Monday, May 23, 2005

BP: Corporate Scapegoating?

Loren Steffy, the Houston Chronicle's business columnist, was not impressed with BP's Interim Report, released last week, even though the company promised to take steps to prevent similar incidents:
But that's not the same thing as taking responsibility.

What BP offers as a mea culpa is little more than corporate scapegoating. It lays the blame for the disaster squarely at the feet of its own low-level and midlevel employees in Texas City.

Unit operators and their managers didn't follow proper procedures, the report found. They didn't properly supervise the startup of the isomerization unit where the blast occurred, and they didn't evacuate people when they became aware of vapor releases and rising pressure in the unit.
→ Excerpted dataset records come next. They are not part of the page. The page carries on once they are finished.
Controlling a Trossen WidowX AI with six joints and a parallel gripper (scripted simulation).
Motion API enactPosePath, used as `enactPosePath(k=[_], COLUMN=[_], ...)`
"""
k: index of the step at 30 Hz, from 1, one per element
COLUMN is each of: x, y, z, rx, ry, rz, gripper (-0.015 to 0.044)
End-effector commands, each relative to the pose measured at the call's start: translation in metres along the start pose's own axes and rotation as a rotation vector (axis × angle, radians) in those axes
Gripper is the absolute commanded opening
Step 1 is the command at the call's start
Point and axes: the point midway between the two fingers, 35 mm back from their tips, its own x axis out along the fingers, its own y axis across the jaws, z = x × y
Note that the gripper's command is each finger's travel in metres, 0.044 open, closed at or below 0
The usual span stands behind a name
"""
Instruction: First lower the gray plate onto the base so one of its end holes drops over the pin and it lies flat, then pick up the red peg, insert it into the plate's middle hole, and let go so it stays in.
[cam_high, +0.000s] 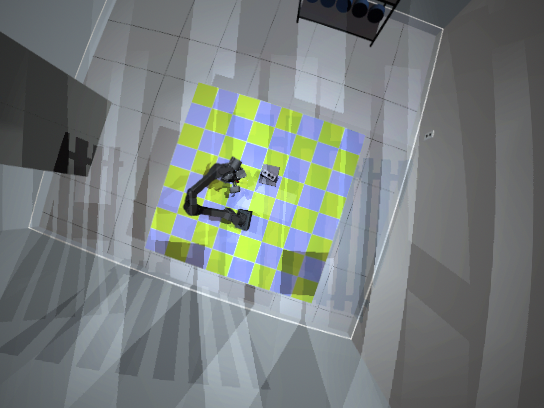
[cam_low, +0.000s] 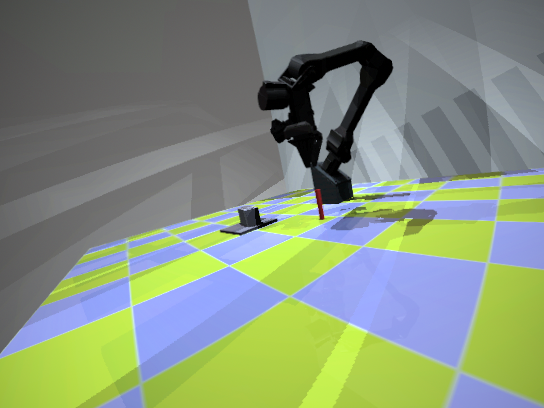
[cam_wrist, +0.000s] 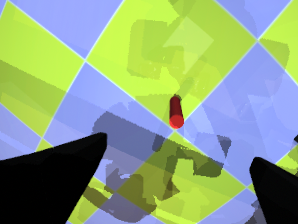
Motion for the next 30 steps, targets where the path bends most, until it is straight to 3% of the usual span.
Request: enactPosePath(k=[1,8,30], x=[0.001,0.030,0.062], y=[-0.003,0.000,0.000], z=[-0.004,-0.006,-0.004], rx=[0.040,0.039,0.039], ry=[0.008,0.009,0.007], rz=[-0.001,0.000,0.000], gripper=[0.0440,0.0440,0.0440])
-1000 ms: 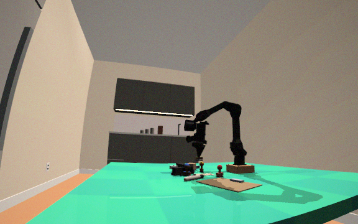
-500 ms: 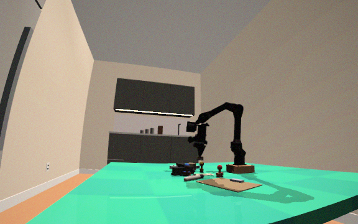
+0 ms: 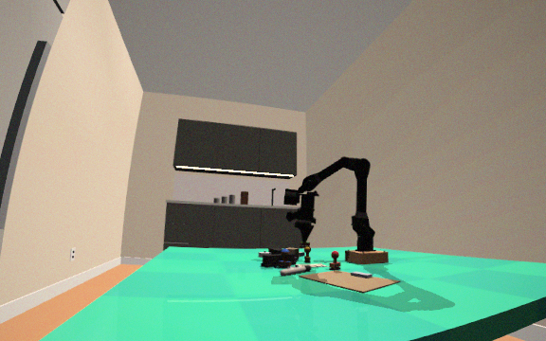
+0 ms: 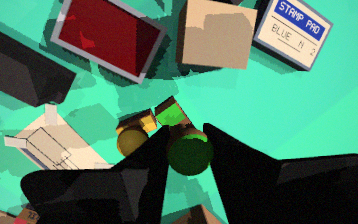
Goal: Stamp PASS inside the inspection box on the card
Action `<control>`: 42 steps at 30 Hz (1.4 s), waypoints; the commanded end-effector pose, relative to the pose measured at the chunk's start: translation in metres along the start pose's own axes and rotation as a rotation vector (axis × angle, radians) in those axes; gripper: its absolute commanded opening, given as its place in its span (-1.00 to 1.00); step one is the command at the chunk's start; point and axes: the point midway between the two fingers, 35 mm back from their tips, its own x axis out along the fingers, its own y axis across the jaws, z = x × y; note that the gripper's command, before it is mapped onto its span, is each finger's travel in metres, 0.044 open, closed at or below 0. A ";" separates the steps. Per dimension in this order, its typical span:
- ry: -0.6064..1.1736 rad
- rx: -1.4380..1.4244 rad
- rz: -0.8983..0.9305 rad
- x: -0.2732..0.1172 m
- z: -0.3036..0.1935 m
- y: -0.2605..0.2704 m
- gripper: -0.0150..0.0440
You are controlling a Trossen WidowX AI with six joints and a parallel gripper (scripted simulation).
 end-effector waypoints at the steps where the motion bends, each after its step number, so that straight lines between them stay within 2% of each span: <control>1: 0.006 -0.006 -0.005 0.009 -0.002 0.000 -0.49; 33: 0.007 -0.006 -0.005 0.053 -0.009 0.006 -0.49; 42: 0.003 0.000 -0.001 0.050 -0.007 0.006 0.31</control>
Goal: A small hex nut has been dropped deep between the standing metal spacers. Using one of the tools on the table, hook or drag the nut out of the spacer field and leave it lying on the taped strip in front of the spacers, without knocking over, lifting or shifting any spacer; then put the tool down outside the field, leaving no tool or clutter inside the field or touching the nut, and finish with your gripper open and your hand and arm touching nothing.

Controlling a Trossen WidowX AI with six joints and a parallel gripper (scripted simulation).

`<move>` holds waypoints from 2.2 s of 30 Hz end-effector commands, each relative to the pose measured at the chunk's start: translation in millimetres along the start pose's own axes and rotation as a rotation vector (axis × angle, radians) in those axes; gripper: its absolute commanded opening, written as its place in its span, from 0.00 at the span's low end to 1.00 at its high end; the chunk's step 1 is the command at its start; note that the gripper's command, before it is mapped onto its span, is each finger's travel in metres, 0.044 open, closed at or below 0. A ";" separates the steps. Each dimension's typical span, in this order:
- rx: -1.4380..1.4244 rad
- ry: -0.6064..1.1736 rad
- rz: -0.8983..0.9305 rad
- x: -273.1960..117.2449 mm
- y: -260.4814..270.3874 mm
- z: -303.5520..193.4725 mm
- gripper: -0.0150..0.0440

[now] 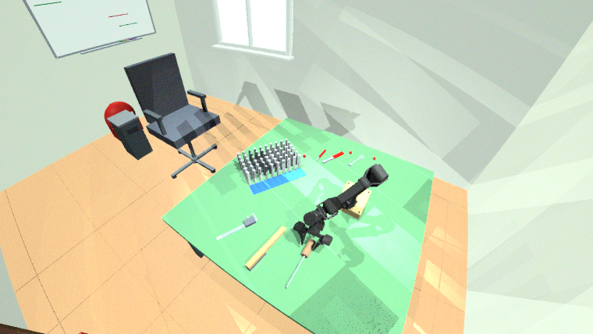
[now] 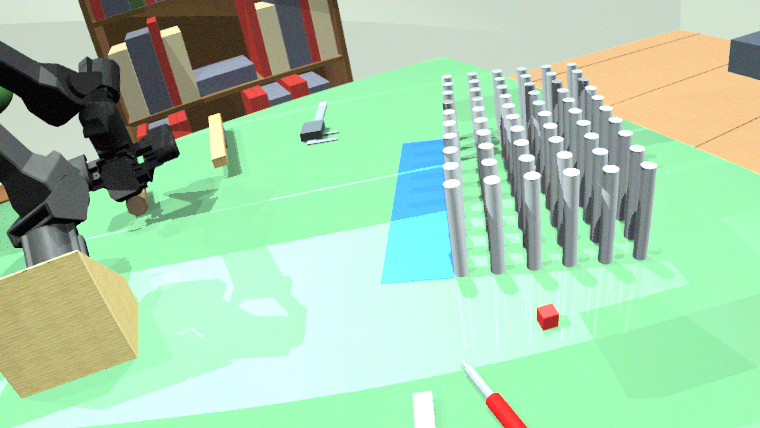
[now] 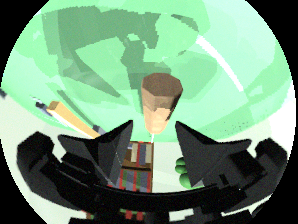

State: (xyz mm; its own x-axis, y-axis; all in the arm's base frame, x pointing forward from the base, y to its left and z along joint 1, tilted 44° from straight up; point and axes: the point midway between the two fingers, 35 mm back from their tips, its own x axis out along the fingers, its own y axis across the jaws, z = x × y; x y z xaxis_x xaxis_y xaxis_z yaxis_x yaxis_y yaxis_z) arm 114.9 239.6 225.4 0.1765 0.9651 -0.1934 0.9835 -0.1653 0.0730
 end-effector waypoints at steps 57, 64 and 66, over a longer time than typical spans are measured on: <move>-0.100 -0.182 -0.029 -54.1 32.0 -7.2 0.25; -0.074 -0.172 -0.045 -74.7 25.9 -19.9 0.25; -0.067 -0.164 -0.047 -80.3 23.6 -24.5 0.25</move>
State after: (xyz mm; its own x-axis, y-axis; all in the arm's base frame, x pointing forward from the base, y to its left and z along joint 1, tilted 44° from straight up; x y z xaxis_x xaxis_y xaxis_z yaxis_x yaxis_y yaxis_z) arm 129.2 169.9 254.8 0.1472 0.9162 -0.3727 0.9862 -0.1070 0.1265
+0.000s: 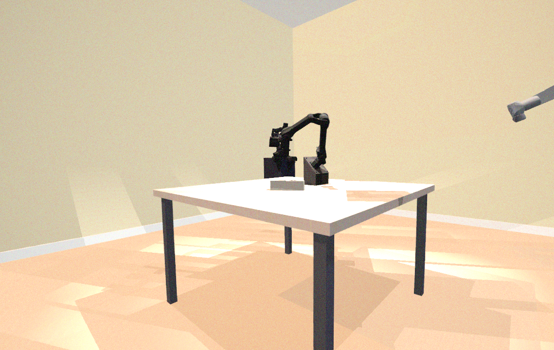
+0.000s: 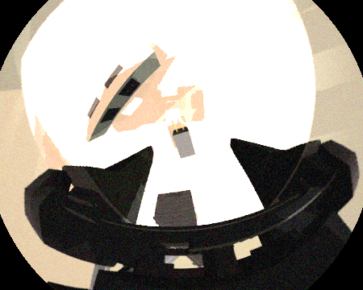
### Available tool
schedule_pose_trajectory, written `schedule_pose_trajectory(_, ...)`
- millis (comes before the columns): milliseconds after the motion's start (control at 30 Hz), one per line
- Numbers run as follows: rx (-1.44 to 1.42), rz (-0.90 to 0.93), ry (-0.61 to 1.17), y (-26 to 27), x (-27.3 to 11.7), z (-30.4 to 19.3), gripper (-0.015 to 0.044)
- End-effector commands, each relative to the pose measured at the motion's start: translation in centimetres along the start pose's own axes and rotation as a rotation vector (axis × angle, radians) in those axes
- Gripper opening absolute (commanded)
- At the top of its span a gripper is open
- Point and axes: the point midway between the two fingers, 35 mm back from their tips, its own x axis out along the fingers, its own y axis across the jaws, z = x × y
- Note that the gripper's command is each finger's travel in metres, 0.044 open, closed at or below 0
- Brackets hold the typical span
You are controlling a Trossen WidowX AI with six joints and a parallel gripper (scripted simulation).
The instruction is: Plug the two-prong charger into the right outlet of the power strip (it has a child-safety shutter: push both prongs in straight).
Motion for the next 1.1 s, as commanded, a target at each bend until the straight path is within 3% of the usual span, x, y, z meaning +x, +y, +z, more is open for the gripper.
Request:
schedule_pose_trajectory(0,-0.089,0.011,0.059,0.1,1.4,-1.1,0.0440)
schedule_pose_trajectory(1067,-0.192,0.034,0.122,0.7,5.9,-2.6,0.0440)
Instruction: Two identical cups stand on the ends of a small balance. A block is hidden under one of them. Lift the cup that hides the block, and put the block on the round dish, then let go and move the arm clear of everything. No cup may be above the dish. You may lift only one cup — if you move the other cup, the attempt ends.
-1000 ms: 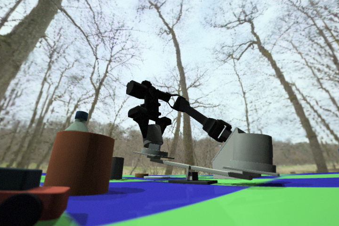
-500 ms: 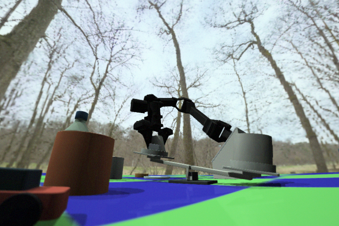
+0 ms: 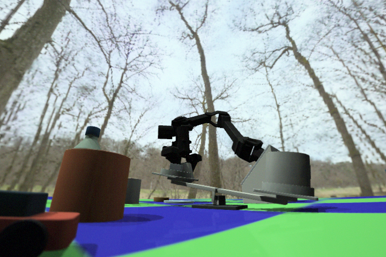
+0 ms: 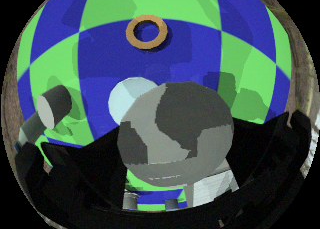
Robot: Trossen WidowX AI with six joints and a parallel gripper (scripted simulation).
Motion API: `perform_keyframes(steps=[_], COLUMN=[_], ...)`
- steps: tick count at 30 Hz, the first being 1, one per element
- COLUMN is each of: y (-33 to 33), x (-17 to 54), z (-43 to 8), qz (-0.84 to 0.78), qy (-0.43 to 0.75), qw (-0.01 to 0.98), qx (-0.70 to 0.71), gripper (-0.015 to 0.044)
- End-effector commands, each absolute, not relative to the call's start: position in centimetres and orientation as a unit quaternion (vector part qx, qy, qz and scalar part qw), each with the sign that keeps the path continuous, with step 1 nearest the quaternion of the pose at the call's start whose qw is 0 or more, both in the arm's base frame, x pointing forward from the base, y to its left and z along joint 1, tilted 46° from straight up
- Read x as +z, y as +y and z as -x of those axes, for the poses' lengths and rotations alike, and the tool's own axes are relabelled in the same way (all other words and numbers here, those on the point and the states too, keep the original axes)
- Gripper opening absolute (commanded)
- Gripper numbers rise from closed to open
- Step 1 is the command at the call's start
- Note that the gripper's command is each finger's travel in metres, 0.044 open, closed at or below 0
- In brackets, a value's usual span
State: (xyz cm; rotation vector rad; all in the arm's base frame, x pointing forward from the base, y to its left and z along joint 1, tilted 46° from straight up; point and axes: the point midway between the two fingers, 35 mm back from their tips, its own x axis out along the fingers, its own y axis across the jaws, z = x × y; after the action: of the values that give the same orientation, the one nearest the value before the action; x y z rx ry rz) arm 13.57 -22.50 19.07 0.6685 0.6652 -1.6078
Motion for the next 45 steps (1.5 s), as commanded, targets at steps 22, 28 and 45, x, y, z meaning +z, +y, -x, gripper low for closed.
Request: perform_keyframes(steps=[22, 28, 45], y=[-24.6, -25.8, -26.8], x=[17.6, 16.5, 15.5], z=[-7.3, -7.0, -6.8], qz=[-0.255, -0.253, -0.254], qy=[0.269, 0.269, 0.268], qw=[0.61, 0.61, 0.607], qx=[-0.701, -0.701, -0.703], gripper=[0.0, 0.0, 0.0026])
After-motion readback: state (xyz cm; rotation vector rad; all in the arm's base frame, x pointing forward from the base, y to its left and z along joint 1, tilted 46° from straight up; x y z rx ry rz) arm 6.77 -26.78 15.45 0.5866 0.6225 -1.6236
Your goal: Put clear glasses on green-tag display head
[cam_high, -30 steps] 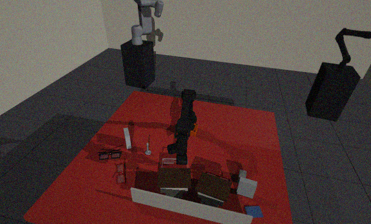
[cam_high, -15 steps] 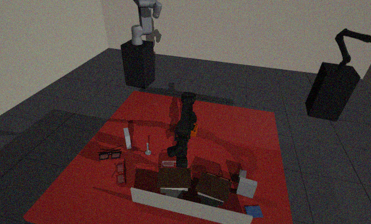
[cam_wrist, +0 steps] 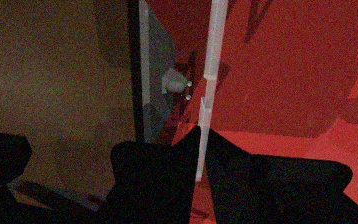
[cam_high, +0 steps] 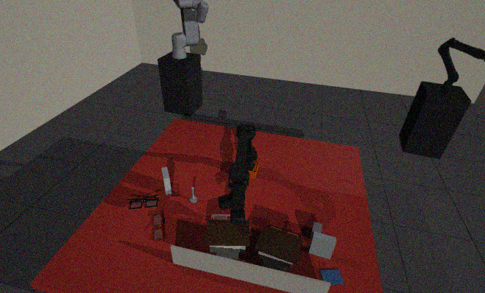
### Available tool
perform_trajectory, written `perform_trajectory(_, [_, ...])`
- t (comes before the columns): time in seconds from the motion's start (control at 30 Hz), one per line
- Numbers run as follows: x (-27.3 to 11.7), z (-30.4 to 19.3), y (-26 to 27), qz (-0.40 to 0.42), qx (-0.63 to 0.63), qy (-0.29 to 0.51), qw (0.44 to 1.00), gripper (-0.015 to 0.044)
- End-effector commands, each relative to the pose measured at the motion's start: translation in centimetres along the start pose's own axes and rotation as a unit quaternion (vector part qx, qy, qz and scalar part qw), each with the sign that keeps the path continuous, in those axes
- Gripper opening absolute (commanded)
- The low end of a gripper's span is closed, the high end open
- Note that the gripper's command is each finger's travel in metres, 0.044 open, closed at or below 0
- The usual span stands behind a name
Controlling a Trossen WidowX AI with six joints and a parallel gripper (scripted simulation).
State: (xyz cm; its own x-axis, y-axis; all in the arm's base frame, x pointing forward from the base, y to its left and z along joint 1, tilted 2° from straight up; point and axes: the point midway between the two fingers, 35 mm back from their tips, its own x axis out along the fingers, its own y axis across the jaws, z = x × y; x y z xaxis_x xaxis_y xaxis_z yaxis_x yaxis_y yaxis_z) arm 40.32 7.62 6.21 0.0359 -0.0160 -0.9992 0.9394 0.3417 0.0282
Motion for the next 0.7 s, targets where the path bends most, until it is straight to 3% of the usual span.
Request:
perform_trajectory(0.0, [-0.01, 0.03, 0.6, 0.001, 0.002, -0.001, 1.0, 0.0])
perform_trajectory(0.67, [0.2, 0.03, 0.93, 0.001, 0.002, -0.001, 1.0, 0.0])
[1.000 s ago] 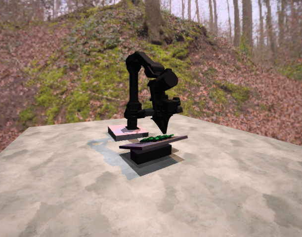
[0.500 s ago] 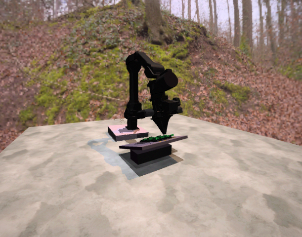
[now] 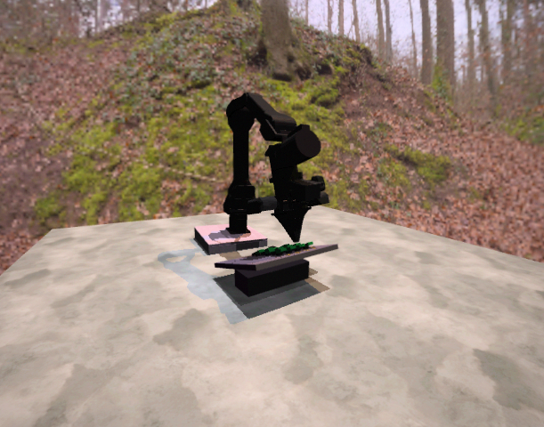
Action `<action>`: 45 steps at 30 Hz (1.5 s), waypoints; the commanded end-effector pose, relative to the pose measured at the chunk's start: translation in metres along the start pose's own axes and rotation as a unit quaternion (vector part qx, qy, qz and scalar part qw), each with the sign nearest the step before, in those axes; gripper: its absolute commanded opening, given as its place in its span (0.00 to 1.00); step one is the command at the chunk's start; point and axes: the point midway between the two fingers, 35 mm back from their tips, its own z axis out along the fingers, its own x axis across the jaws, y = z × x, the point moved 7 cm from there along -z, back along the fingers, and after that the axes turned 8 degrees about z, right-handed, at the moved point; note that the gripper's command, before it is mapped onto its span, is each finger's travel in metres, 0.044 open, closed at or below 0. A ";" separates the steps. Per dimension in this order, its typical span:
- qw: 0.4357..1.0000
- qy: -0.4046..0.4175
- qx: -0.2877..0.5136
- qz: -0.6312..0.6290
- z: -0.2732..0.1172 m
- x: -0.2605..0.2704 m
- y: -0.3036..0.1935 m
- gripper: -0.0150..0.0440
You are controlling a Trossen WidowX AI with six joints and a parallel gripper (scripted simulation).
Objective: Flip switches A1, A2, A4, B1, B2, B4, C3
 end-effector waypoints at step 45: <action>1.000 -0.002 0.002 0.003 0.008 0.000 -0.001 0.25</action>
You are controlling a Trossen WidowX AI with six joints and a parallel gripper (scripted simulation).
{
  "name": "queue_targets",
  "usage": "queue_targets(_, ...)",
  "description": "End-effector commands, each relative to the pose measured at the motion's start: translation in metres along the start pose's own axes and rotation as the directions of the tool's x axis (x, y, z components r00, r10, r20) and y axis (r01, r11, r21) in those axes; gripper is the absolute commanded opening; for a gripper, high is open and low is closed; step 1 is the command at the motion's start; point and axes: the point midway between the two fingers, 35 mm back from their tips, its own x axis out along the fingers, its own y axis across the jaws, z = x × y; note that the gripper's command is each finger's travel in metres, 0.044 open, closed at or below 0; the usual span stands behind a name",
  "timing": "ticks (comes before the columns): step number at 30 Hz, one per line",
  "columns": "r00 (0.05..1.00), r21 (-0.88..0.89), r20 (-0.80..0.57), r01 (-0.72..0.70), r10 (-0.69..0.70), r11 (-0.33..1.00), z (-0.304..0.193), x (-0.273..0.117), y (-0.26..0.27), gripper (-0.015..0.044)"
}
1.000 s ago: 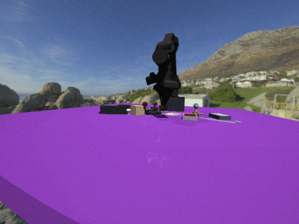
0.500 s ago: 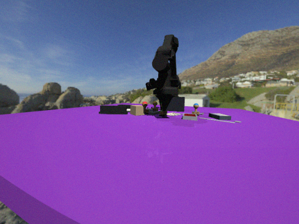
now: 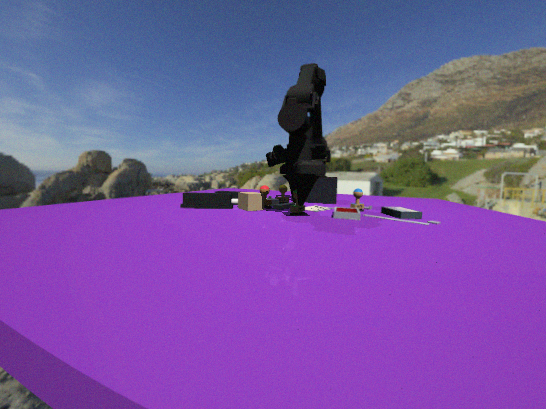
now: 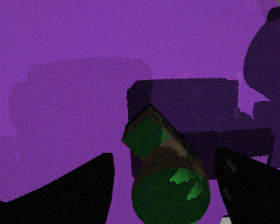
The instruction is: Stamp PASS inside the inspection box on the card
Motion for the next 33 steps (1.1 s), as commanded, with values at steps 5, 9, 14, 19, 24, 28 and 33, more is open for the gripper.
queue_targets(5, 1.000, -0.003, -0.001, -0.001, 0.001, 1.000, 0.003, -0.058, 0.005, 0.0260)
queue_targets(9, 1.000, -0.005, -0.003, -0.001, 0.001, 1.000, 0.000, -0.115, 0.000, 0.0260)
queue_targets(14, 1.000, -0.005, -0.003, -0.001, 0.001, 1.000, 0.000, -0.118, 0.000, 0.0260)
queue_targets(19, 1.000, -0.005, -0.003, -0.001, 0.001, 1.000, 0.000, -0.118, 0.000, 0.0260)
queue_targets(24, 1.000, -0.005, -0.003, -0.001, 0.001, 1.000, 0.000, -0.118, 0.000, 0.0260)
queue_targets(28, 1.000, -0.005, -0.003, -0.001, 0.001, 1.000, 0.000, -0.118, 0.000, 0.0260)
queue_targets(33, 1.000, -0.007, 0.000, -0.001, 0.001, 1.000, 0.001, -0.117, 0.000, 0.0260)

The report doesn't answer several key questions: Who hired those employees? Who trained them? Who supervised them?

The report also found that the location of the contractor trailers, where many of the victims died, added to fatalities and injuries. So did the failure to evacuate nonessential personnel before the isom unit startup. A flare system, which BP had twice before decided not to install, would have reduced the severity of the incident, the report found.

Are we to believe that low-level employees were in charge of the placement of contractor trailers? Did low-level employees decide to forgo the investment in a flare system? Did low-level employees set staffing levels for the control room and the isom unit?

BP says it did hazard reviews on the location of the trailers, but those reviews "did not recognize the possibility of multiple failures by isom unit personnel."

Why not? Safety is, after all, a function of prevention, and prevention starts by identifying what can go wrong.


***

Taken as a whole, the BP report shows a company going through the motions. It blames low-level employees as if they function in a vacuum. It doesn't address larger problems at BP, and despite the news release's headline, it doesn't really address BP's responsibility.

BP simply pointed the finger of blame inward, singling out workers it hired, trained and trusted. If those employees failed in some way, then BP as a company failed, too.